# Work item
Working from the records below, repeat exactly the lines starting at the line that contains "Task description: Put" and ending at the line that contains "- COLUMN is", inclusive.

# Exercise material
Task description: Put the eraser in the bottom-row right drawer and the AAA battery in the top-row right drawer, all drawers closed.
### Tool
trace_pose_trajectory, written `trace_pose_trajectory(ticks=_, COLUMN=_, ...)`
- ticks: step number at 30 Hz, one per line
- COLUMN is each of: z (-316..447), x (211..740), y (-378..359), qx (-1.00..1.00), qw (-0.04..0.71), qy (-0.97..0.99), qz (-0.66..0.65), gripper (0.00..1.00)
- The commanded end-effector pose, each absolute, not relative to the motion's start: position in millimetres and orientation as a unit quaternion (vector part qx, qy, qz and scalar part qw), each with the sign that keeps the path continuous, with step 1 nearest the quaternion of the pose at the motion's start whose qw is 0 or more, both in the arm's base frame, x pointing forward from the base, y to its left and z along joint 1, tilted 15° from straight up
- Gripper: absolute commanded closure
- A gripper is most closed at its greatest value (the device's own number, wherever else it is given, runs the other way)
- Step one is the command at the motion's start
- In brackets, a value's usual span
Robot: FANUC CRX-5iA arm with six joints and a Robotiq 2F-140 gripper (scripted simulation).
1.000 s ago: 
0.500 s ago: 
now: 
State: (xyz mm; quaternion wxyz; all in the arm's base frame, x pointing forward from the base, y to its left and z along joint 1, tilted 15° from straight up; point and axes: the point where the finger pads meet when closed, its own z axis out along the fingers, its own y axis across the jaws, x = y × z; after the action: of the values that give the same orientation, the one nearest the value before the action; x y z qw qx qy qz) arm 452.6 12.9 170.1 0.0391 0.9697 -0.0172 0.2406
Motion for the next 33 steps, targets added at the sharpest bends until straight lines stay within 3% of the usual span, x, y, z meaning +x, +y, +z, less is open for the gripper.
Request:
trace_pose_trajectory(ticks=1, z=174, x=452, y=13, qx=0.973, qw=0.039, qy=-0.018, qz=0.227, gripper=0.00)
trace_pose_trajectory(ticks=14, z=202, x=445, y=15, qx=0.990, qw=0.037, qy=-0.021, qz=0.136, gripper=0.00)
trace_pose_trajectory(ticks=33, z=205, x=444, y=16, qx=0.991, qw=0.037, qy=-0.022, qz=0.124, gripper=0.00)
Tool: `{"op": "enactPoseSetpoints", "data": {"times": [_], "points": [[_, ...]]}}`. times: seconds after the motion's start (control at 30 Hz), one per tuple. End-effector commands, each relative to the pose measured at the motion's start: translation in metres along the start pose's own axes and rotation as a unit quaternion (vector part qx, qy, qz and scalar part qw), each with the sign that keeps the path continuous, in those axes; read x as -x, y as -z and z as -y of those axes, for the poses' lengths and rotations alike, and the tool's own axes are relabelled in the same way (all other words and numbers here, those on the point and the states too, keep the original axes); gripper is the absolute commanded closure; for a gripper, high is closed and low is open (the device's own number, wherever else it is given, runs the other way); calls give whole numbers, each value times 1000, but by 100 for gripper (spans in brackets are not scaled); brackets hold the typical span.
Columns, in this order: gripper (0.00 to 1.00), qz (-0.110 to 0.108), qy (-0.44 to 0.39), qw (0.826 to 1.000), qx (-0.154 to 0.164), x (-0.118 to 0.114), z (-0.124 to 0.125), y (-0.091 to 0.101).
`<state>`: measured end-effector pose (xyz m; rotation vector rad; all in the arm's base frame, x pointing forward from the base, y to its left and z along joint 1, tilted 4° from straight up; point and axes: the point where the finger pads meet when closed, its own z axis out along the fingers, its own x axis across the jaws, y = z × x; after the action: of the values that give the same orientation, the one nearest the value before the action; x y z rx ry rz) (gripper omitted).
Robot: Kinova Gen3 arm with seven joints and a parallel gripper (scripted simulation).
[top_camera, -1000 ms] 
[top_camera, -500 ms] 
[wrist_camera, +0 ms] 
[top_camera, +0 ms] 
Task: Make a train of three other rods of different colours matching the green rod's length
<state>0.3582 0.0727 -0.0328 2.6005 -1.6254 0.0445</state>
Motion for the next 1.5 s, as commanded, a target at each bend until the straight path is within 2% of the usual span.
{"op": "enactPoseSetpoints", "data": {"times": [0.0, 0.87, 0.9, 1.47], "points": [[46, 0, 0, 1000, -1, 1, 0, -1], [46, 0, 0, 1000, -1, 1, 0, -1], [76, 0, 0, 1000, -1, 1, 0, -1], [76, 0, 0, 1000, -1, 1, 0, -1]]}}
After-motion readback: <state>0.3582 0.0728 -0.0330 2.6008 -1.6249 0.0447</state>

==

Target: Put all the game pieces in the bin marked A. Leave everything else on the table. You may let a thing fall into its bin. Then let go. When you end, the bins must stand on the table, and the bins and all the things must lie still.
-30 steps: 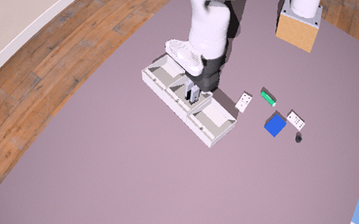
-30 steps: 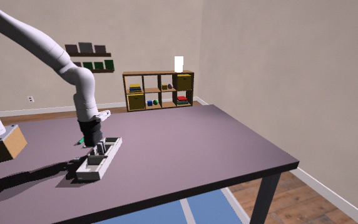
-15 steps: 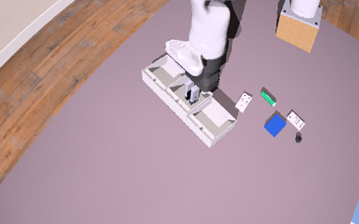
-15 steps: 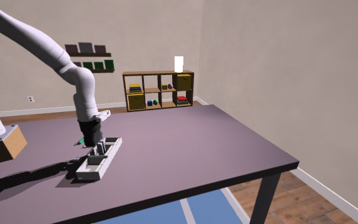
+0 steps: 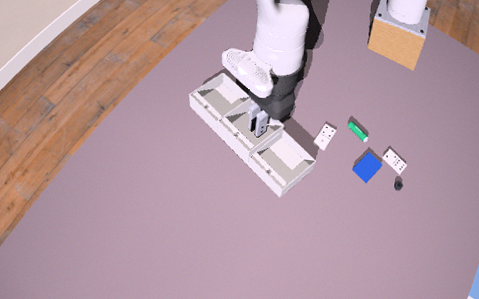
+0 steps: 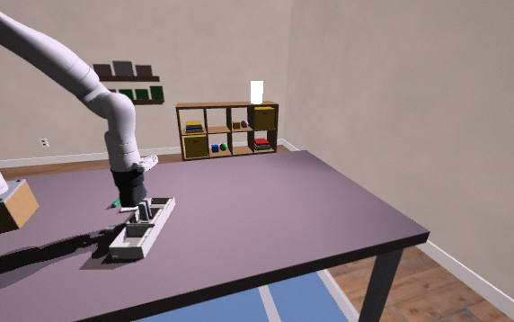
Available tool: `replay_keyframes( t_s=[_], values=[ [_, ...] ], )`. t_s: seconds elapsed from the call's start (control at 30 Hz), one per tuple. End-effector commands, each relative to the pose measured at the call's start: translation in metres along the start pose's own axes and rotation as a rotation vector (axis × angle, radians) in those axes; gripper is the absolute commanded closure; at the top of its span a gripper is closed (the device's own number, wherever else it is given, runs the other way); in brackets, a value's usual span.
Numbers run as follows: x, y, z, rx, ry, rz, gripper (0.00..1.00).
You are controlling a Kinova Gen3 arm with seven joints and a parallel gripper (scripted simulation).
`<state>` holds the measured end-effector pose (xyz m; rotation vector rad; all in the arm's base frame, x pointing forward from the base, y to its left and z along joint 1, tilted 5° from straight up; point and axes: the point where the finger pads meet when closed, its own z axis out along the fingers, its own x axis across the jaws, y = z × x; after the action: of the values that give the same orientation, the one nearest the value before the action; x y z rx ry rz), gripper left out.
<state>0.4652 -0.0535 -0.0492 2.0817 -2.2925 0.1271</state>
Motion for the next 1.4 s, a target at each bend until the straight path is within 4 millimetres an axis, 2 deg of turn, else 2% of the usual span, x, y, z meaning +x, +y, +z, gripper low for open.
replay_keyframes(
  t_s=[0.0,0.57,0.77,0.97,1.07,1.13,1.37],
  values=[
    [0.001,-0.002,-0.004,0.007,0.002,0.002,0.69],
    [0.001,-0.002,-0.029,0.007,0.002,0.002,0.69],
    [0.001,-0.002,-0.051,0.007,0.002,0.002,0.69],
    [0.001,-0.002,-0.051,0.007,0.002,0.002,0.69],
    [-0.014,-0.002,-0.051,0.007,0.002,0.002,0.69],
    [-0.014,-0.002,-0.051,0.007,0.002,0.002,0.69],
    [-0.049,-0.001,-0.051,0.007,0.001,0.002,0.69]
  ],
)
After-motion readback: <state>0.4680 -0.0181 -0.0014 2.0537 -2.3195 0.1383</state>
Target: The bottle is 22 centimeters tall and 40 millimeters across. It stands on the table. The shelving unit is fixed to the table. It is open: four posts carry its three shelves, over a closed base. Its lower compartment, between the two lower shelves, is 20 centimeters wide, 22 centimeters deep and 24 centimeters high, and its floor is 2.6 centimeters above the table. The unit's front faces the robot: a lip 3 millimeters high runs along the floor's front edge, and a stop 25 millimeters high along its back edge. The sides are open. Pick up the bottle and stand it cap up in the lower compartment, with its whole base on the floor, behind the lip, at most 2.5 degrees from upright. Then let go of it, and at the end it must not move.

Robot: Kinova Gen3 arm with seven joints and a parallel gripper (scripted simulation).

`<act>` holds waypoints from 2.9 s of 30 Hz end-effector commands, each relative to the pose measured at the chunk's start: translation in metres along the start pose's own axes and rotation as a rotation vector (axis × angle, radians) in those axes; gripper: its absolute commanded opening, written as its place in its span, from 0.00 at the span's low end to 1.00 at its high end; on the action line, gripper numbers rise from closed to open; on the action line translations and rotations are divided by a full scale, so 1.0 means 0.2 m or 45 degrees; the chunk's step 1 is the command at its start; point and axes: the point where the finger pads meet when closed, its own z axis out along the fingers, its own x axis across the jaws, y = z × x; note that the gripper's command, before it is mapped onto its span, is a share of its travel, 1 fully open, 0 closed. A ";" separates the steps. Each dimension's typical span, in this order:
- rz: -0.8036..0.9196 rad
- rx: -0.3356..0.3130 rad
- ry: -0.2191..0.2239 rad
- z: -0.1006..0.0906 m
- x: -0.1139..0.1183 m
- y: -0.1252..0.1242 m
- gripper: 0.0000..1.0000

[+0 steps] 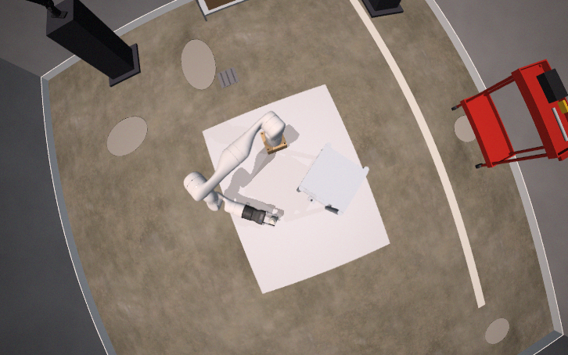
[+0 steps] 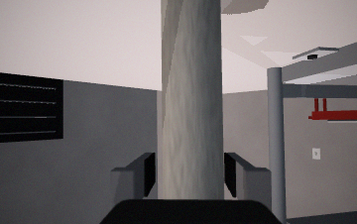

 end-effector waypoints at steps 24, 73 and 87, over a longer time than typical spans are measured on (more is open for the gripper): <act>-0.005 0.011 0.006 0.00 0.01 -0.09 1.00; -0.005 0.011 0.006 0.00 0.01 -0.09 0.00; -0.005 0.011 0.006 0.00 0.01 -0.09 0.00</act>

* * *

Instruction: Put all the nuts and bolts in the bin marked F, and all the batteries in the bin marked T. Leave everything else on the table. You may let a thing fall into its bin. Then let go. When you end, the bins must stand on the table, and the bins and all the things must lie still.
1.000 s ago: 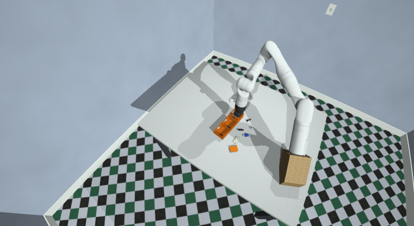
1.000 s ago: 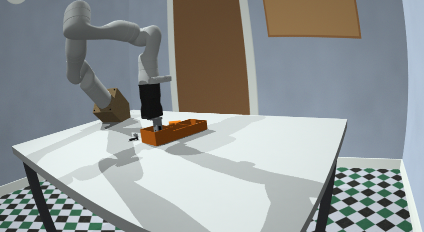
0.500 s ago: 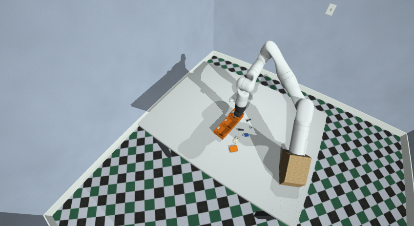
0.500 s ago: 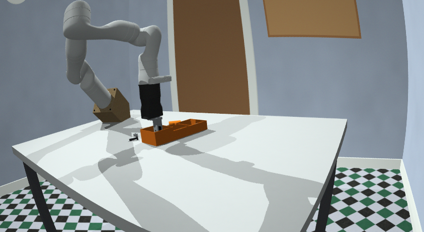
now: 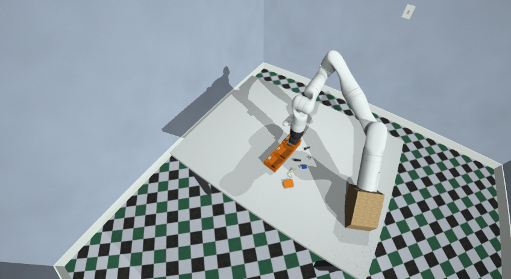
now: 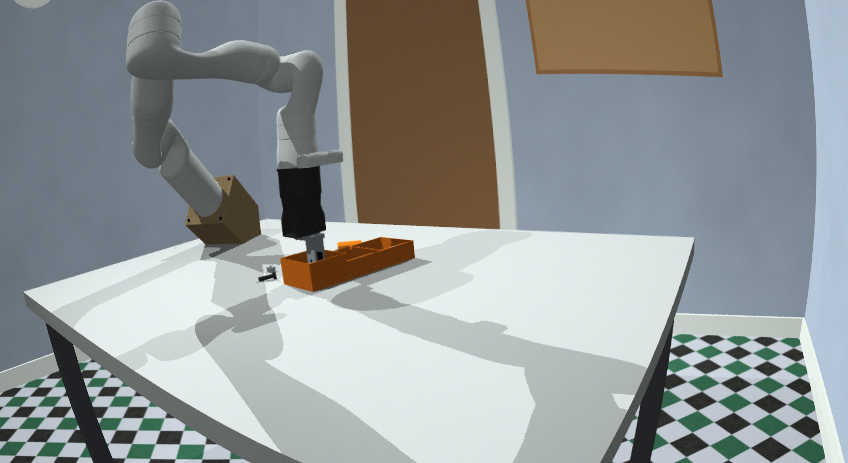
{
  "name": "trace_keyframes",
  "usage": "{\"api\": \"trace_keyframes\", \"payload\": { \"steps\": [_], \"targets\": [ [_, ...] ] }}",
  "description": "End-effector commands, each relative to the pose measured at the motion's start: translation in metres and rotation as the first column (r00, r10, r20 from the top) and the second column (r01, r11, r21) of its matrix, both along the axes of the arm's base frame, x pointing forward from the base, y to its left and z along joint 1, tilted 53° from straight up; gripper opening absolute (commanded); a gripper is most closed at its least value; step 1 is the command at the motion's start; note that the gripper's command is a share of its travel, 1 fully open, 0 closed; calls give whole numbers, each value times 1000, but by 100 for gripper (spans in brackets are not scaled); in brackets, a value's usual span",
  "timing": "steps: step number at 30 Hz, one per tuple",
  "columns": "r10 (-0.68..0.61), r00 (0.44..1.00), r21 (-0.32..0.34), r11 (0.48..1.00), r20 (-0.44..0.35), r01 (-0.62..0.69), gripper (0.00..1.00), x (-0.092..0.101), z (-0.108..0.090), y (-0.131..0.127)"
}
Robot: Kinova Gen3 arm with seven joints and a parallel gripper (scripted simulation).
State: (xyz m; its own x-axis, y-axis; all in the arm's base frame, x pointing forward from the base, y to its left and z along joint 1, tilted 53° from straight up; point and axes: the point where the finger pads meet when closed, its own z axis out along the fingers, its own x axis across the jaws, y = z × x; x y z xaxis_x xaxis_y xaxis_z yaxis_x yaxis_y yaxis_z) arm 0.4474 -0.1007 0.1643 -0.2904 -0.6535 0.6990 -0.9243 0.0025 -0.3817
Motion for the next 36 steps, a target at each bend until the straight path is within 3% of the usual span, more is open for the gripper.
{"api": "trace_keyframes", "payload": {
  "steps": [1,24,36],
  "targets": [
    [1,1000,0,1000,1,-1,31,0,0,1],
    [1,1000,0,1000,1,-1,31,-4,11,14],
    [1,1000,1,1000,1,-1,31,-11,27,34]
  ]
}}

# Task response
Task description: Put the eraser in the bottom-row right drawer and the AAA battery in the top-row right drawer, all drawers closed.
### Tool
trace_pose_trajectory, written `trace_pose_trajectory(ticks=_, COLUMN=_, ...)`
- ticks: step number at 30 Hz, one per line
- COLUMN is each of: z (-316..447), x (211..740), y (-378..359), qx (-1.00..1.00), qw (-0.04..0.71), qy (-0.97..0.99), qz (-0.66..0.65), gripper (0.00..1.00)

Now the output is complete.